Nine years ago, we founded SkyNano on a simple but ambitious idea: what if we could take industrial waste CO2 and turn it into advanced carbon materials that American defense and commercial supply chains actually needed — at a price point that made real economic sense?
That idea became a company. And that company became something we’re truly proud of.
Today, we’re proud to announce that SkyNano’s IP and technology assets are being acquired by our long-term partner, American Energy Technologies Co. (AETC) — an organization that shares our commitment to building critical material supply chains for U.S. defense and commercial applications. We believe this is the right next chapter for the technology we’ve spent nearly a decade building.
The heart of SkyNano has always been the people who showed up every day to build something that had never been built before. Over nearly a decade, dozens of scientists, engineers, and business professionals took a risk on SkyNano. PhDs and new graduates. Seasoned engineers and early-career researchers. People who relocated their lives from across the country because they believed in what we were doing. That kind of commitment isn’t given lightly, and we don’t take it for granted. They built a technology that actually worked.
We remember the first time we made and shipped 300 grams of MWCNT material from production assets that felt undersized for the task. We remember the first time we achieved continuous flow of molten Li₂CO₃ salt for ten hours straight — the culmination of nearly four years of work — with team members staying well past 1am to see the demonstration through. We remember the first time we demonstrated a fully continuous process concept, complete with smart robotics, and started to see concretely what a scaled plant would actually look like. Those moments were earned. They belong to the people who made them happen.
The science was sound. The engineering was real. And the market opportunity, when we started, was unmistakably there.

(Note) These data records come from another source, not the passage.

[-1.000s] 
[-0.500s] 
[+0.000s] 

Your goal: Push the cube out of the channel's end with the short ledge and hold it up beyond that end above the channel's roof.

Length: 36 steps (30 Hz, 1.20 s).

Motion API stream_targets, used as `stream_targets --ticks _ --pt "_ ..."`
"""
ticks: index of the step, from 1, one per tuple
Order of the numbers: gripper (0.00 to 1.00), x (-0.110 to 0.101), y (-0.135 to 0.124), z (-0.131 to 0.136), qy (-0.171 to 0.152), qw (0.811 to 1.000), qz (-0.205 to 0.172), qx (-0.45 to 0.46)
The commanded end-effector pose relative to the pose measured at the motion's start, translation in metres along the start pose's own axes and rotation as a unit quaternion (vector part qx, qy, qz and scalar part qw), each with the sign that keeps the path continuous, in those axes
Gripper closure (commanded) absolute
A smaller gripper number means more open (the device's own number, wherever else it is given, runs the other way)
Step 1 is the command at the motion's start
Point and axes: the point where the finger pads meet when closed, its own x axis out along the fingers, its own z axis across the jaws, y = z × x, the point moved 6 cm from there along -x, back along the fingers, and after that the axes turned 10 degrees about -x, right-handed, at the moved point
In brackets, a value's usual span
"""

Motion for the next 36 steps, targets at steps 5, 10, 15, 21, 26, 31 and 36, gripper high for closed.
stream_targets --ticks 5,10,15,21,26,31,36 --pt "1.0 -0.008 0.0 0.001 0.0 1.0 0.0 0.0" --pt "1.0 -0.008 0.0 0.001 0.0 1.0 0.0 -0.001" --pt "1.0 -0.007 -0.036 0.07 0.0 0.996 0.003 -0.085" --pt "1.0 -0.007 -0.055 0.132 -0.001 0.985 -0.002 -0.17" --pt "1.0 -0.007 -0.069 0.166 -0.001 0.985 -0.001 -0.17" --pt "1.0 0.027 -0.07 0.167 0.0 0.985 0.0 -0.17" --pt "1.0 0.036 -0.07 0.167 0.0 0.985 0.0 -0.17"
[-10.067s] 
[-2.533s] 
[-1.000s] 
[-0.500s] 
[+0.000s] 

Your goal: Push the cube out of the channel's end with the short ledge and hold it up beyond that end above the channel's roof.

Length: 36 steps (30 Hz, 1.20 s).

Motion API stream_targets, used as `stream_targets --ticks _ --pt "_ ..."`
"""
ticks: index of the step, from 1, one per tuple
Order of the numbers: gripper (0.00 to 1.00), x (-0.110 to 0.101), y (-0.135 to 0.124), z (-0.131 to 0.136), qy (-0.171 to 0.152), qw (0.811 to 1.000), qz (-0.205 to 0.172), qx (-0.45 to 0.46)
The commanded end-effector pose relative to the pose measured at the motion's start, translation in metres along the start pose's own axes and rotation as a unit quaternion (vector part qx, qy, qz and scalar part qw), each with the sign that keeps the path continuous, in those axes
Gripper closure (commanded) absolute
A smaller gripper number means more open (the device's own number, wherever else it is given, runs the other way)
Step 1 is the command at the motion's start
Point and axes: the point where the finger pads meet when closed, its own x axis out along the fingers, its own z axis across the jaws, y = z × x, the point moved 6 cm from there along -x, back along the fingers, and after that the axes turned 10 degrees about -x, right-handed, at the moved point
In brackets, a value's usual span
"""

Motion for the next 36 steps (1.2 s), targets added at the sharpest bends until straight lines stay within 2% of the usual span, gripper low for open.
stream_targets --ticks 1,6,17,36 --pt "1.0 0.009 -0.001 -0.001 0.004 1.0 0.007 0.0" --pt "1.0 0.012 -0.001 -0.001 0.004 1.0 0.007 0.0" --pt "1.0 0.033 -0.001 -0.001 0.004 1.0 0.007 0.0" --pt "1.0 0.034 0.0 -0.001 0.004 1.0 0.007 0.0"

When SkyNano started, the economics of advanced carbon materials left meaningful room for a domestically competitive solution. We developed scalable technology with real engineering data, Life Cycle, and Technoeconomic Analysis to support a credible pathway that customers told us directly would change their business case and market competitiveness. We built a first-of-a-kind continuous pilot chemical plant which produced battery-grade synthetic graphite and high quality multi-walled carbon nanotubes. We pioneered a carbon conversion solution that permanently sequesters CO2 into the products and devices people already use. We were proud to be among the earliest teams to move this work out of academic laboratories and into the commercial world — and that field looks completely different today than it did nine years ago. Along the way, we were honored to be recognized with an R&D100 Award, Forbes 30 Under 30, the TechConnect Innovator Award, the Tennessee Governor’s Environmental Stewardship Award, the Innov865 Traction Award, and the Knoxville Chamber Women-Owned Business Excellence Award, and AETC’s Honorary Award for Significant Contribution to the Advanced Graphite & Carbon Industry.
The market landscape shifted in ways that made our path as an independent U.S. technology company no longer viable. Chinese-produced MWCNTs have fallen more than 80% in price since we began — a dramatic move that fundamentally changed the competitive picture. At the same time, domestic demand for these materials has not developed the way earlier projections suggested, including in battery manufacturing, where a robust U.S. supply chain has been slower to emerge than many anticipated. The result is a market we could not compete in as a standalone company, and we chose to face that reality squarely rather than wait for circumstances to decide for us.
None of this was possible without an extraordinary ecosystem of partners and supporters. We’re especially grateful to our federal sponsors, UTK, TVA, Endeavor, Eonix, Innovation Crossroads, LaunchTN, Spark Innovation Center, the City of Knoxville, Vanderbilt, ORNL, and AETC — organizations that believed in this mission and worked alongside us through it. To every scientist, engineer, and team member who gave their talent and uprooted their lives for SkyNano: what you built was real, and it will continue to matter.
We’re grateful to have confidence in a shared vision with AETC and to know the technology will continue with the right team. Anna Doninger, Manager of Government Relations at AETC shared, “AETC is excited to acquire SkyNano’s technology and key equipment assets. Our partnership began in 2021, when CO2-derived MWCNTs were successfully applied for the first time as a catalyst in the synthesis of synthetic diamonds — achieving yields that meaningfully outperformed industry benchmarks. Since then, our collaboration has expanded into domestic synthetic graphite for lithium-ion battery anodes and battery recycling applications. SkyNano’s technology has found a natural home within AETC’s growing portfolio, and we look forward to seeing it continue to grow in the markets we serve.”
SkyNano had a group of exceptionally talented scientists and engineers who are now exploring their next opportunities. If you’re hiring and want to connect with people who built something that had never been built before, please reach out — I’d be glad to make introductions.
To the broader carbon conversion and critical materials community — keep going. This work is important. The country needs it.